Location
- 5353 Airway Road San Diego, California 92154 United States 32°33′55.35″N 117°01′02.21″W﻿ / ﻿32.5653750°N 117.0172806°W

Information
- Motto: ROAR [Responsibility, On Time, Attitude, and Respect]
- Established: 2002
- School district: Sweetwater Union High School District
- Superintendent: Moisés G. Aguirre
- Principal: Maria Jaramillo
- Teaching staff: 92.66 (FTE)
- Grades: 9-12
- Enrollment: 2,017 (2023–2024)
- Student to teacher ratio: 21.77
- Colors: Baby Blue and gold
- Nickname: Cougars
- Newspaper: Cougar Live
- Website: syh.sweetwaterschools.org

= San Ysidro High School =

Public high school in San Diego, California, United States

San Ysidro High School (SYHS) is a public four-year high school in San Diego, California. Serving grade levels 9–12, it was founded in 2002 and is part of Sweetwater Union High School District. SYHS predominantly serves San Ysidro and other parts of San Diego with a student enrollment of 2,408.

==History==

San Ysidro High School (SYHS) was established in the summer of 2002, and was named after the community in which the institution predominantly serves, "San Ysidro, California." Before its establishment, the community did not have a high school where the nearby K-8 educational district, San Ysidro Elementary School District, could feed students. This resulted in many middle school students transferring to different schools within Sweetwater Union High School District, such as Southwest Senior High School. However, once the school opened, many students began enrolling, as it was much closer than neighboring schools.

In November 2015, a transgender student at the school was nominated for homecoming queen. The student was one of five seniors in the running, but another student was ultimately crowned.

===Class of 2019 Valedictorian Speech===
On June 6, 2019, Nataly Buhr, the valedictorian from the school, delivered a graduation speech that gained significant attention for its candid critiques of school staff. While initially expressing gratitude toward supportive teachers, the speech pivoted to address issues she faced, notably calling out her counselor for unavailability and a teacher who reportedly attended class while intoxicated. Following the ceremony, the speech garnered the attention of news outlets around the United States and went viral on many social media platforms. A video detailing the incident, created by the YouTube channel "NowThis News" amassed over 8 million views. Following the internet virality of the situation, Sweetwater Union High School District released a statement denying many of the accusations presented in the speech, citing that the speech was not pre-approved and contained "rumors regarding misconduct."

==Demographics==

Of the students enrolled at San Ysidro High School, 51.6% are male, 48.4% are female. Racial and ethnic breakdown is 88.1% Hispanic or Latino, 3.5% Asian, 1.3% multi-racial 1.6% black, 5.1% caucasian, with 0.3% or less of indigenous.

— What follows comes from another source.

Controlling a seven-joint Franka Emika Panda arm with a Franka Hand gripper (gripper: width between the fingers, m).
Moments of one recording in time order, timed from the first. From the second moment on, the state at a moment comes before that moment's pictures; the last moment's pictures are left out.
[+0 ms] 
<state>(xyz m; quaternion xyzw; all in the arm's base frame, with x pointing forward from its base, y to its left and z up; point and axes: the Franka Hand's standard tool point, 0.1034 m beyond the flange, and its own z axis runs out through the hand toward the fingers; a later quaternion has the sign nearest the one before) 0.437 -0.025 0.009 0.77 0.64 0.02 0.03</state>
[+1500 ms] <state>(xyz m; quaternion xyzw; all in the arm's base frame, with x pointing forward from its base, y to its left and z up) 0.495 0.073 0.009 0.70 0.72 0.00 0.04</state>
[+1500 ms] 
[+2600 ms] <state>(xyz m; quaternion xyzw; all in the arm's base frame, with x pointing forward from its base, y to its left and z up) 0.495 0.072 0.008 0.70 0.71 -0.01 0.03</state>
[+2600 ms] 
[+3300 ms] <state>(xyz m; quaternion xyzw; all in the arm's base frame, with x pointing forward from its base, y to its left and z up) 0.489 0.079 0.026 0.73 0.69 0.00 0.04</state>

In addition, 66% of students qualified for free or reduced lunch prices in 2020.

==Programs and achievements==
- 'CougarBots' Robotics Team - Competed at the 2017, 2019, 2020, 2022, and 2023 VEX Robotics World Competition. Winner of Amaze Award in 2022 and Inspire Award in 2023 at VEX Worlds

==Athletics==
San Ysidro High School competes in the Metropolitan – Mesa League under the South Bay League of the CIF San Diego Section. Athletic programs that are offered across three seasons:
- Fall sports: football, volleyball (women), water polo (men), tennis (women), cross country (men/women), and golf (women)
- Winter sports: soccer (men/women), basketball (men/women), wrestling (men/women), roller hockey, and water polo (women)
- Spring sports: track and field (men/women), golf (men), tennis (men), baseball, swim and dive (men/women), softball, volleyball (men), beach volleyball (women), and lacrosse (men/women)

==Notable alumni==
- Miguel Ángel Ponce, Class of 2007 - Soccer Player for CD Guadalajara
- Mikey Williams, Class of 2023 - Basketball Player.